In March of 2022, Congress extended this accommodation, however, only from April 1, 2022 through Dec. 31, 2022 (leaving a gap from Jan. 1, 2022 to March 31, 2022 for calendar year plans).
This past December, Congress again extended this relief; however, instead of beginning on Jan. 1, 2023, it takes effect for plan years beginning after Dec.31, 2022 (leaving a gap for non-calendar year plans from Jan. 1, 2023 until whenever the plan year begins).
Non-calendar year plans will want to keep this in mind when considering offering telehealth services in conjunction with HSAs, although individuals eligible for HSAs as of Dec. 1 can fully fund their HSAs for the entire year if they remain eligible for the following 13 months.
Due to the pandemic, the Coronavirus Aid Relief and Economic Security (CARES) Act (2020) provided an accommodation for HDHPs to cover telehealth visits without meeting the deductible from Jan. 1, 2020 through the last day of the plan year beginning in 2021 (Dec. 31, 2021 for calendar year plans). Congress later extended the ability of HSA compatible HDHPs to pay for telehealth visits prior to the deductible being met without disqualifying individuals from making HSA contributions for the specific time period of April 1, 2022 to Dec. 31, 2022, (see our previous alert (opens a new window)). This prior extension left a gap for calendar year plans from Jan. 1, 2022 to March 31, 2022.
Congress has once again extended this relief for plan years beginning after Dec. 31, 2022 and before Jan. 1, 2025, which in turn leaves a potential gap for non-calendar year plans from Jan.1, 2023 until the beginning of the plan year in 2023. For example, an HDHP with a plan year beginning June 1st would not qualify for relief allowing reduced or no-cost telehealth services prior to the deductible being met for the period from Jan. 1, 2023 until May 31, 2023 So while most non-calendar year plans did not experience a gap at the beginning of 2022, they will have a gap in 2023.

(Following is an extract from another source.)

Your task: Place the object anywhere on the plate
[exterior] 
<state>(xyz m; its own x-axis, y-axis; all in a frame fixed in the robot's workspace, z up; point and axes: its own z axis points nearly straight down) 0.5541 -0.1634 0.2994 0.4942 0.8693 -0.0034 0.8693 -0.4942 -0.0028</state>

Lockton comment: For members who made contributions in the gap months when they should not have (Jan. 1 - May 31 in the example above) but are otherwise HSA-eligible on Dec. 1, there’s a quirky rule that arguably comes to the rescue. As explained in a previous alert (opens a new window), under this rule (called the “Dec. 1 rule”), if an HDHP enrollee is HSA-eligible on Dec. 1, the enrollee is deemed to have been HSA eligible for the entire calendar year as long as the enrollee remains HSA-eligible during the following 13 months. This rule arguably, at least as a practical matter, solves the “gap problem” for those HDHP enrollees under a non-calendar year plan who can take advantage of it.
The ability of HDHPs to cover telehealth services prior to meeting the deductible is optional and employers may decide to apply this flexibility to their medical plans or require a deductible.